= THE TASK =
After locating the line with "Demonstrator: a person" below, output it and each following line exactly, stopping after the line with "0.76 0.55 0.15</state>". No pictures.

*** EXTRACTED DATA ***

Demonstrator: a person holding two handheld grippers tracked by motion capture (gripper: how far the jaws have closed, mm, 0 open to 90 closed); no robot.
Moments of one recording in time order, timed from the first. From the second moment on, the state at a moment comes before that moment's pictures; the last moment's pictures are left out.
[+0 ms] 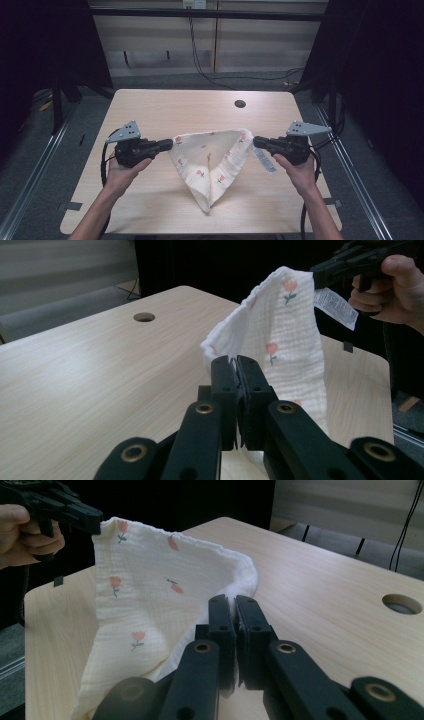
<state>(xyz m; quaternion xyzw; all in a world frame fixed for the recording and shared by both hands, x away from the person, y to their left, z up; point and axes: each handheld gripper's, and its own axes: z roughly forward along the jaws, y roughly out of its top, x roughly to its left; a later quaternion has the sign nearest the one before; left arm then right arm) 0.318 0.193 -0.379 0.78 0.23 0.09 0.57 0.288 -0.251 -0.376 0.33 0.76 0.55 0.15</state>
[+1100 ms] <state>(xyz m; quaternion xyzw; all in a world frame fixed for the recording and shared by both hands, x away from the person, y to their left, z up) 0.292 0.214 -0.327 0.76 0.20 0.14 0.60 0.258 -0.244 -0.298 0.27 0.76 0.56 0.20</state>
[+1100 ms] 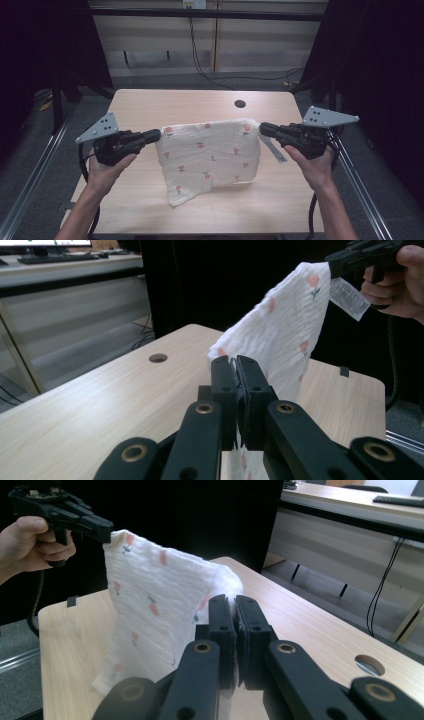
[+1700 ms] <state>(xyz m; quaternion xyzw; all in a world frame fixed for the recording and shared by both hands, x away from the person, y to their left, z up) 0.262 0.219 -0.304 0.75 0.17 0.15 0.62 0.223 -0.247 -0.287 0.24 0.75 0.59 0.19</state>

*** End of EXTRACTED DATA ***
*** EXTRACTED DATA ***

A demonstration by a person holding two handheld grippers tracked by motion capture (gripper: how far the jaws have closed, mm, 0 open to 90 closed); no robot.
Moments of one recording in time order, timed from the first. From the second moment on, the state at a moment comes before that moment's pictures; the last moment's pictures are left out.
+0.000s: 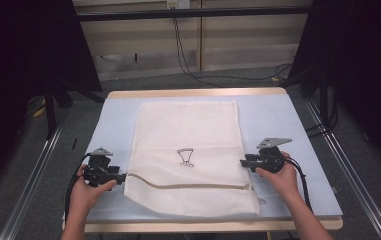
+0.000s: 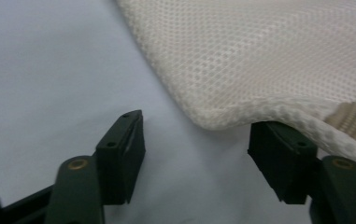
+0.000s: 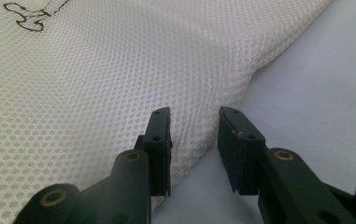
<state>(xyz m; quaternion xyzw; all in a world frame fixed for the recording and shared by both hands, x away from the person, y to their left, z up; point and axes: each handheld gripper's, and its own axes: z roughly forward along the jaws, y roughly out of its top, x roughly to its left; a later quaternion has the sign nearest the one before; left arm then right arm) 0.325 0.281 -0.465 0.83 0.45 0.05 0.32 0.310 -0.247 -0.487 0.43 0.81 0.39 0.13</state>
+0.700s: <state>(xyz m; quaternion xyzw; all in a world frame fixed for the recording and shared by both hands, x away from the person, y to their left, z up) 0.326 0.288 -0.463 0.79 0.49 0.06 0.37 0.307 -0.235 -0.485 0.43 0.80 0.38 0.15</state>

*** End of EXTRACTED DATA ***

= RESPONSE AREA =
Demonstrator: a person holding two handheld grippers tracked by motion capture (gripper: how far the jaws have closed, mm, 0 open to 90 closed); no robot.
Moments of one recording in time order, timed from the first. From the second moment on, the state at a moment comes before that moment's pictures; the last moment's pictures are left out.
[+0 ms] 
<state>(xyz m; quaternion xyzw; all in a world frame fixed for the recording and shared by both hands, x away from the person, y to their left, z up; point and axes: each handheld gripper's, and its own axes: z roughly forward along the jaws, y roughly out of its top, x roughly to its left; a later quaternion has the sign nearest the one before; left arm then right arm) 0.318 0.193 -0.379 0.78 0.23 0.09 0.57 0.288 -0.251 -0.376 0.33 0.76 0.55 0.15</state>

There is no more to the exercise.